Collection entries:
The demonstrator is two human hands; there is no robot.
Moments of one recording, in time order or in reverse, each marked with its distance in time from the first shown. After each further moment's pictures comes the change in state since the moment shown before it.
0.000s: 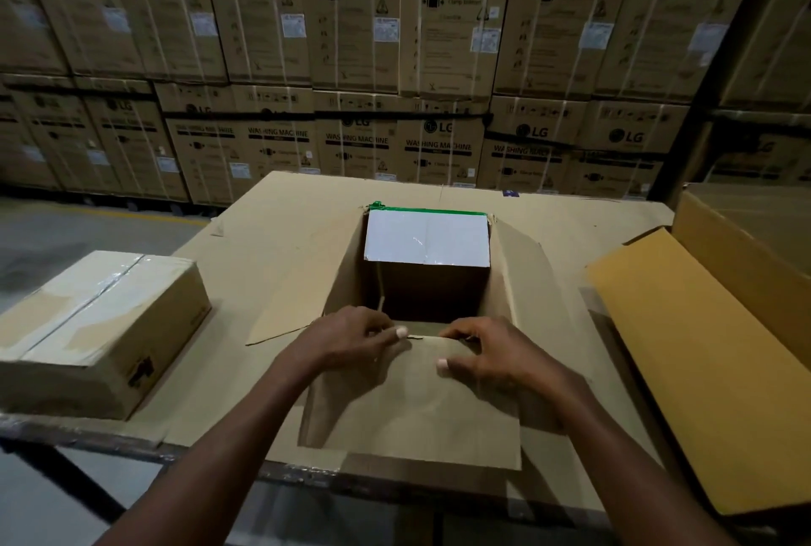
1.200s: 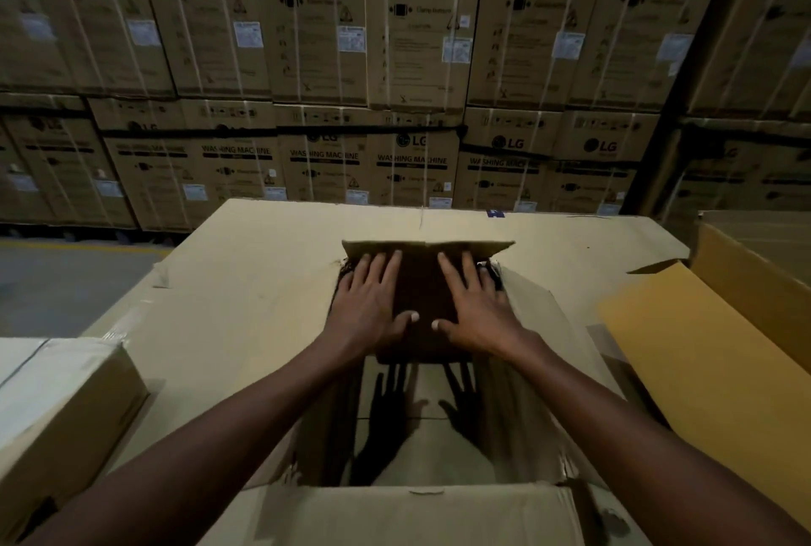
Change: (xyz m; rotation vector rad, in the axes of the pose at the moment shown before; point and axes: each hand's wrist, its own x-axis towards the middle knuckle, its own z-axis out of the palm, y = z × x) left_hand 0.207 -0.032 -0.039 0.306 0.295 0.020; right_hand 0.213 0.015 -0.054 -0.452 0.178 0.174
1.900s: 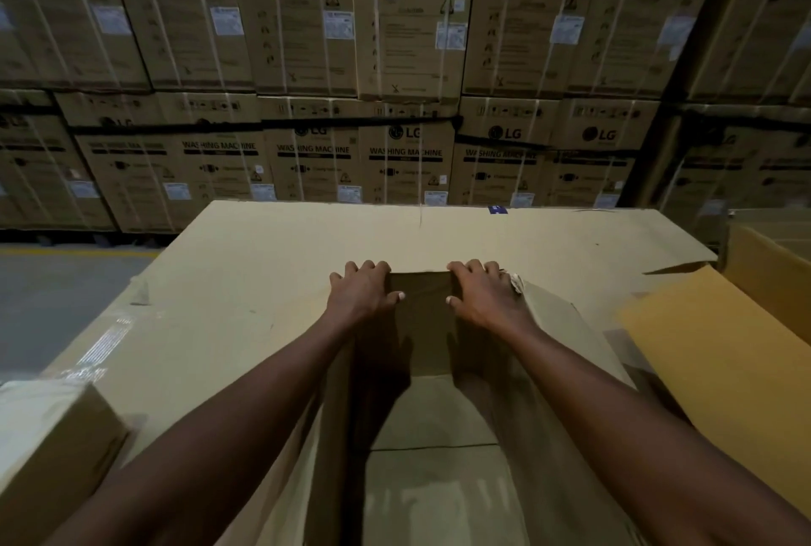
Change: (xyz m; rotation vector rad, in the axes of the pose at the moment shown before) left_hand 0.117 -0.068 0.048 -0.001 -0.193 -0.103; right_hand 0.114 0.020 0.027 -0.118 0.067 0.116
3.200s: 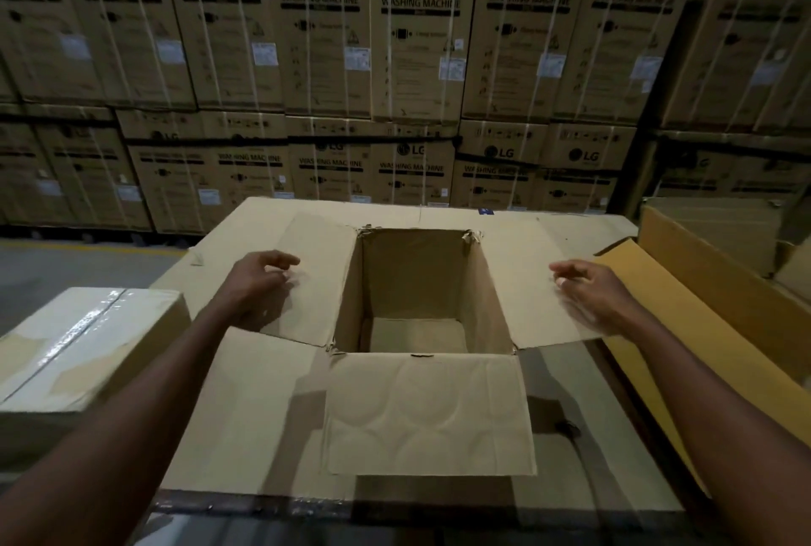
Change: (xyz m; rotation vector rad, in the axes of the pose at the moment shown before) left_hand -0.288 -0.085 -0.084 -0.652 0.197 -0.139; right_hand -0.279 0.138 -0.096 0.771 0.153 0.171
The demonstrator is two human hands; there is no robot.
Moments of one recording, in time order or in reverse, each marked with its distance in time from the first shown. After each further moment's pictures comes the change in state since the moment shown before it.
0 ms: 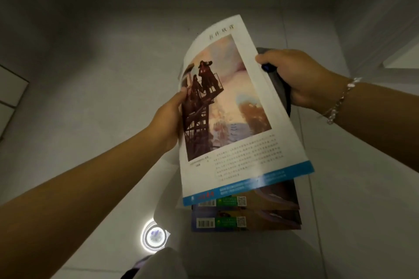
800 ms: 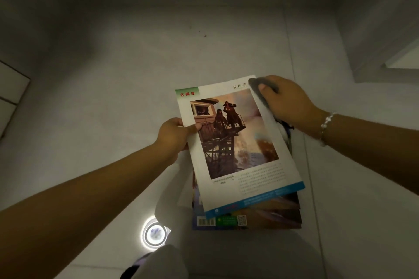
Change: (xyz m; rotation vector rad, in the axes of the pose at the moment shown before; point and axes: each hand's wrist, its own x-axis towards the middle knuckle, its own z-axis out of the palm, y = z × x) left_hand 0.007 -0.040 -0.010 0.300 0.209 -0.023; right_hand 0.012 0.063 -0.004 -0.759 0.122 -0.302
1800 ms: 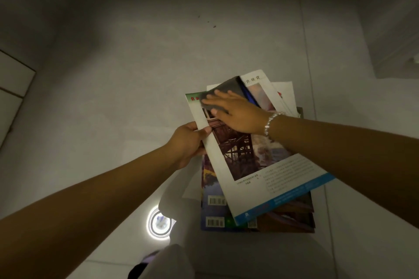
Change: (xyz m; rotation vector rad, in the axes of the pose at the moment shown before) left_hand 0.005 -0.015 0.003 -0.085 -0.197 -0.055; right_hand 0.034 -0.008 0.096 -0.203 -0.468 -0.393
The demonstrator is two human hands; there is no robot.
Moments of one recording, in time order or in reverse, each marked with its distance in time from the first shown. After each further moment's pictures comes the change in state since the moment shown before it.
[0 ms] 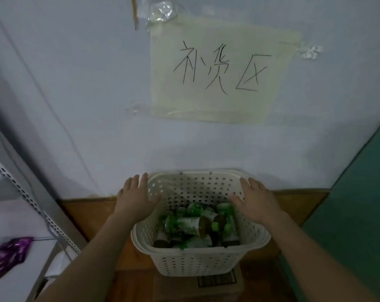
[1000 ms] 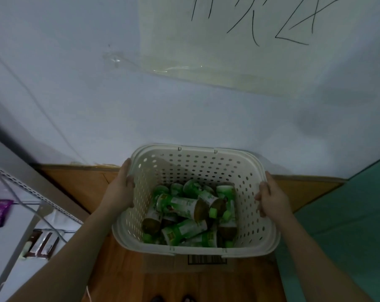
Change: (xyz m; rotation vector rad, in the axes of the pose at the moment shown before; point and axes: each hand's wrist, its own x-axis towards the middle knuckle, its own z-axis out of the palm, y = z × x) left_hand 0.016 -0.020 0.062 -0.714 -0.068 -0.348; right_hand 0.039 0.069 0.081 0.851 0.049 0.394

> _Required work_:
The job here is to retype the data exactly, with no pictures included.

> _Solution for this problem_:
The demonstrator is two human hands; there is no robot.
Moments of one recording, in time order or in reverse, each marked with its distance in time from the first shown. After each further moment's pictures comes the change in state since the moment shown before it.
0.000s: 
1.200s: 
Change: (xyz m; rotation vector rad, in the axes of the pose at the moment shown before; point and axes: each hand's wrist, its own x-axis towards the middle knuckle, its own z-axis out of the palm, y = z × x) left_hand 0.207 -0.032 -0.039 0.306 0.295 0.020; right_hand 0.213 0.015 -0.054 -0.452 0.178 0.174
1.900s: 
Change: (xyz m; rotation vector rad, in the axes of the pose at the moment shown before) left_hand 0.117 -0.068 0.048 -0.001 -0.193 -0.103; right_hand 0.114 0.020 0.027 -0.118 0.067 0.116
3.200s: 
Change: (xyz m; rotation vector rad, in the axes of the pose at the moment shown before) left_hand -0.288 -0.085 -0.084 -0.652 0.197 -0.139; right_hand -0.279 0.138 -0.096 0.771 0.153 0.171
The demonstrator is two human hands; there is no robot.
Moments of one recording, in time order or in reverse, each marked with its distance in time from the first shown. After each further moment's pictures comes the change in state since the moment shown before it.
0 ms: 
800 ms: 
Change: (xyz m; rotation vector rad, in the axes of the pose at the moment shown before; point and axes: each hand's wrist, its own x-axis towards the middle knuckle, its own z-axis out of the palm, y = z × x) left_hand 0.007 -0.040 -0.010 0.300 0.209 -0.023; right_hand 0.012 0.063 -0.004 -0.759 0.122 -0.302
1800 ms: 
Change: (xyz m; rotation vector rad, in the axes of the pose at the moment shown before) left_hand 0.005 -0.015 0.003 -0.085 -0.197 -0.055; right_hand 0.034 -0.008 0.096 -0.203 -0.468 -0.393
The demonstrator is two human hands; there is no robot.
Moments of one recording, in time order or in reverse, each marked with its distance in time from the first shown. After each further moment's pictures comes the change in state since the moment shown before it.
[0 ms] 
[1000 ms] 
Change: (xyz m; rotation vector rad, in the axes of the pose at the moment shown before; point and axes: each hand's wrist, its own x-axis towards the middle knuckle, its own z-axis out of the palm, y = z × x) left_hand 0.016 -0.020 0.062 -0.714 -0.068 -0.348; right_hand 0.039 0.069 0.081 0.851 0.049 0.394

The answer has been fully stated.